Country Member Forgets


The Toolshed makes history with two National Party rogues in two weeks – and we haven’t even mentioned the AWB.

*****

The toolshed is an interesting place.

Not just because of the menagerie of rabid right-wingers and corporate shysters that inhabit it, but sometimes the shed takes on a mystical aura one would expect of a New Orleans fortune-teller.

Witness! Last year the Toolshed predicted the then-National Farmers Federation President Peter Corish would one day speak of "how we need to lower wages because Australian consumers are actually earning too much".

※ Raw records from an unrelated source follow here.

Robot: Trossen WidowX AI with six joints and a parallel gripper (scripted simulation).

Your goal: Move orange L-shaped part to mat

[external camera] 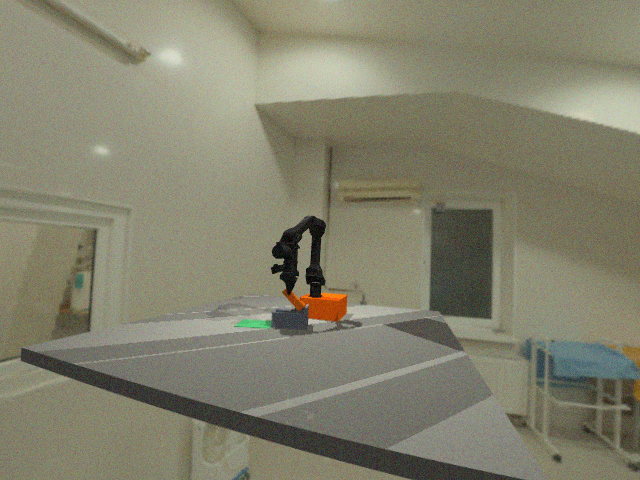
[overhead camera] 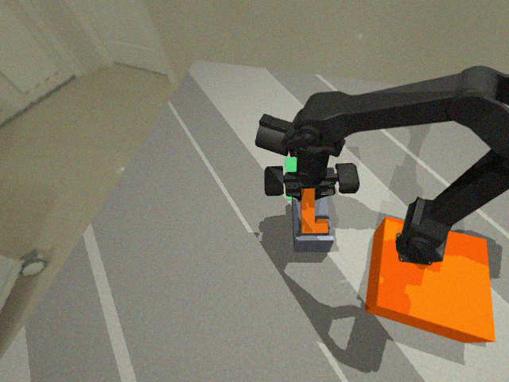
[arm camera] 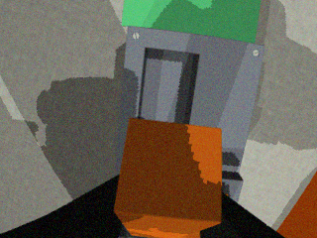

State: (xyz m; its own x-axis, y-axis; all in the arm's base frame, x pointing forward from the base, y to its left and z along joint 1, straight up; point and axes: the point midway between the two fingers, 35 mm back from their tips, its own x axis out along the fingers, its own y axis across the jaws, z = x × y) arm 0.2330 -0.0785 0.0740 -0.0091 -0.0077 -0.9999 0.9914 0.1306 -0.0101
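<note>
Right now my gripper tip is 15 cm to the left of the green mat and 15 cm above it. Round my gripper tip: orange L-shaped part 3 cm to the left, 3 cm below, 2 cm behind.
</note>
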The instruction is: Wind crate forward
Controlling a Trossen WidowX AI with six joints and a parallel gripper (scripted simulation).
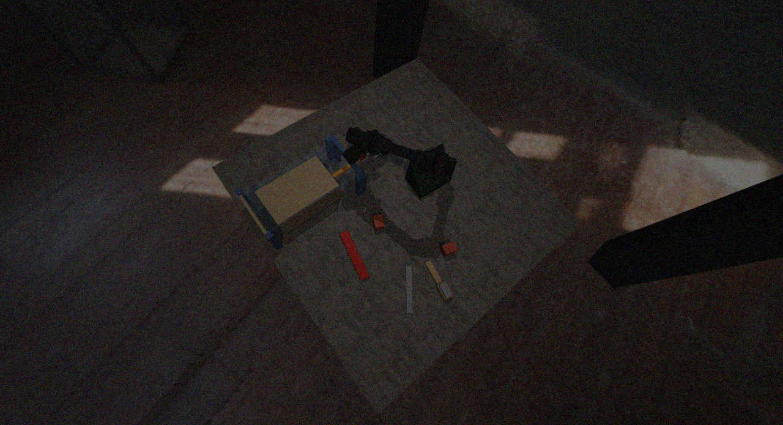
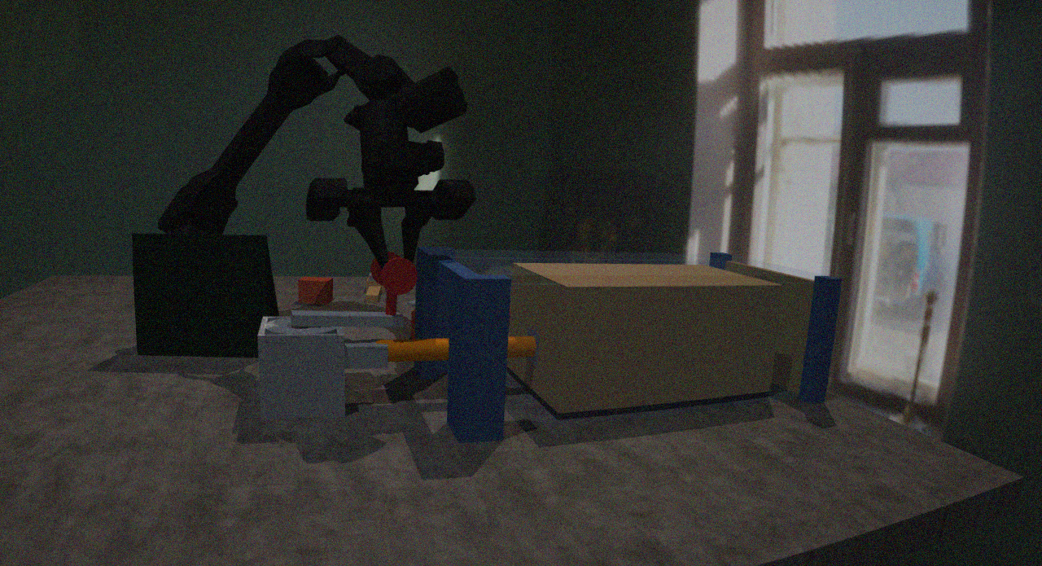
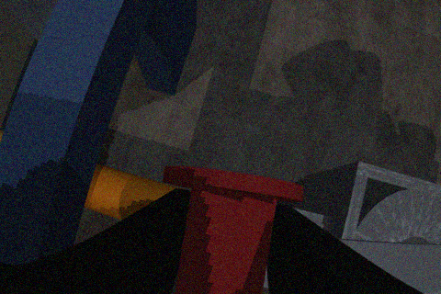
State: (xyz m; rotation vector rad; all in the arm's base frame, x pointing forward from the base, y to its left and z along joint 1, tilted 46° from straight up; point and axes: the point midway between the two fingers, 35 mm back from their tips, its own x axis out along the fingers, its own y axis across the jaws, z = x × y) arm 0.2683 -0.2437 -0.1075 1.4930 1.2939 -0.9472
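Now: gripper tip 40 mm past the crank handle, 20 mm to the right of it and 50 mm above it. From my gripper tip the other things lie so: blue frame: 50 mm ahead, 10 mm to the left, 40 mm below; then grey winch: 120 mm behind, 120 mm below; then red knob: 20 mm to the left, 20 mm below.
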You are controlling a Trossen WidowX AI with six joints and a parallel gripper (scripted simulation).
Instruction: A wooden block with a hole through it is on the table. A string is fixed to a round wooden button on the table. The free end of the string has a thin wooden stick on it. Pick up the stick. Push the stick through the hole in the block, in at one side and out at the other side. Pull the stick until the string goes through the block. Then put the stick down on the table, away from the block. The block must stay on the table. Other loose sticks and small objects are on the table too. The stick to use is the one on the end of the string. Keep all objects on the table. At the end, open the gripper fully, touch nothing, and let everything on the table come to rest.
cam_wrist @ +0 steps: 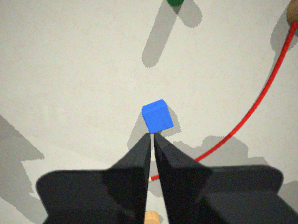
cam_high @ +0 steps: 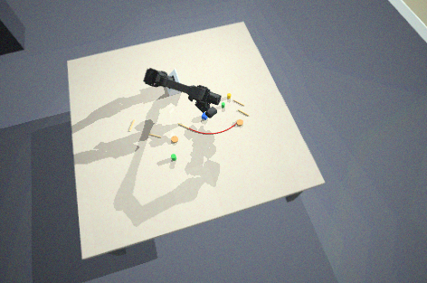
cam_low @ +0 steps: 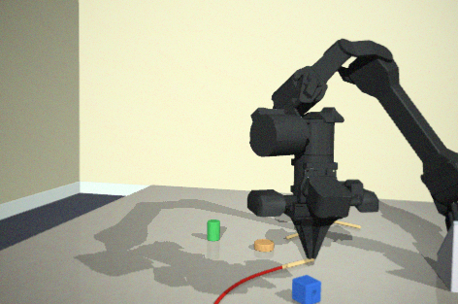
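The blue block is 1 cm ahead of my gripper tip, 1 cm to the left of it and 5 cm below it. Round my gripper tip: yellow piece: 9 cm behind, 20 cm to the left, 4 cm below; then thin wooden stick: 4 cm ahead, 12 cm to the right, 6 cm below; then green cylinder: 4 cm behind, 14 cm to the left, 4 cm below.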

Well, Corish has gone one better and done got the law chasing him after an employee on one of his farms, who was paid $13 an hour, claimed to be short-changed $15,000 while working on the farm.

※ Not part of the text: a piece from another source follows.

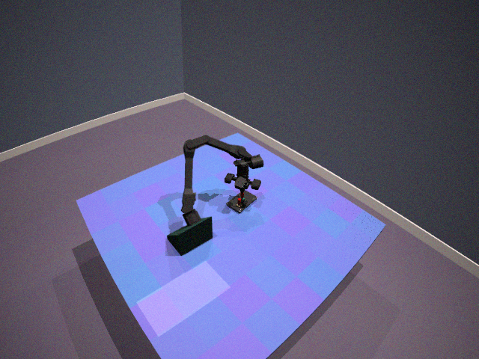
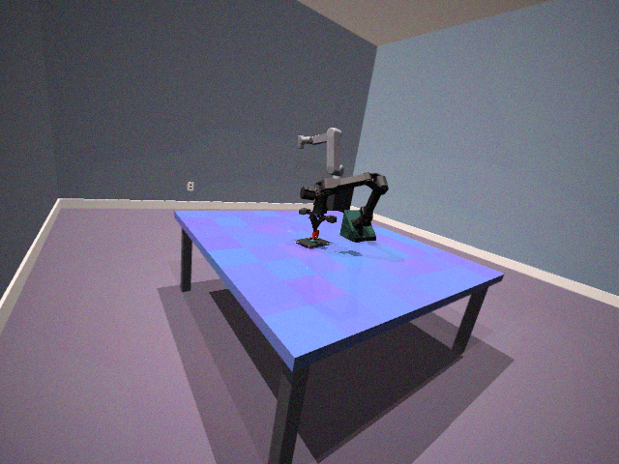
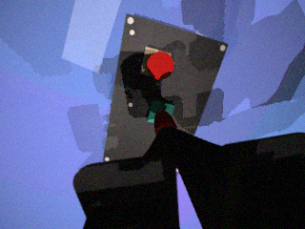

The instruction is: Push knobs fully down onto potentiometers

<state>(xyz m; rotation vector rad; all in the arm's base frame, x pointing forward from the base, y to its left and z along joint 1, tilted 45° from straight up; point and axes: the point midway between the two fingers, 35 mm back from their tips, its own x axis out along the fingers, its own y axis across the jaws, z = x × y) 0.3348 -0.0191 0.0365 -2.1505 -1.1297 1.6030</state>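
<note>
My gripper tip is now 20 mm above the red knob.
</note>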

The worker also claims to have lost $56,000 after being kicked off the farm in breach of the AWA.

Now, far be it from the Shed to judge the guilt or innocence of a man with a name like Corish, but the Office of Workplace Service investigation is going to be difficult.

It turns out that the AWA had not been registered with the relevant government department and has gone missing.

A disturbing thought.

After all, this is no Pa Kettle; this is a man who hoedowns around the corridors of power.

He is President of its Agriculture and Food Policy Reference Group, as well as National Water Commissioner, where he advises the Howard Government on drought policy.

Whether it is precipitation or payment, Corish seems to have a special interest in things that don't exist.

Speaking of which, Corish is also a hopeful to run for the National Party in the next Federal election.

Judging by the talent that frequents the National Party these days, he should fit in like a pig in the proverbial.

As President of the NFF, he represented Australian farmers by negotiating a free trade deal for the yanks and selling Telstra to the big end of town.

Both of which, the Shed understands, were official National Party policy.

While the Shed feels some sympathy for Coresh's workers, I suppose we can be thankful he Coresh in Canberra, well away from farm equipment.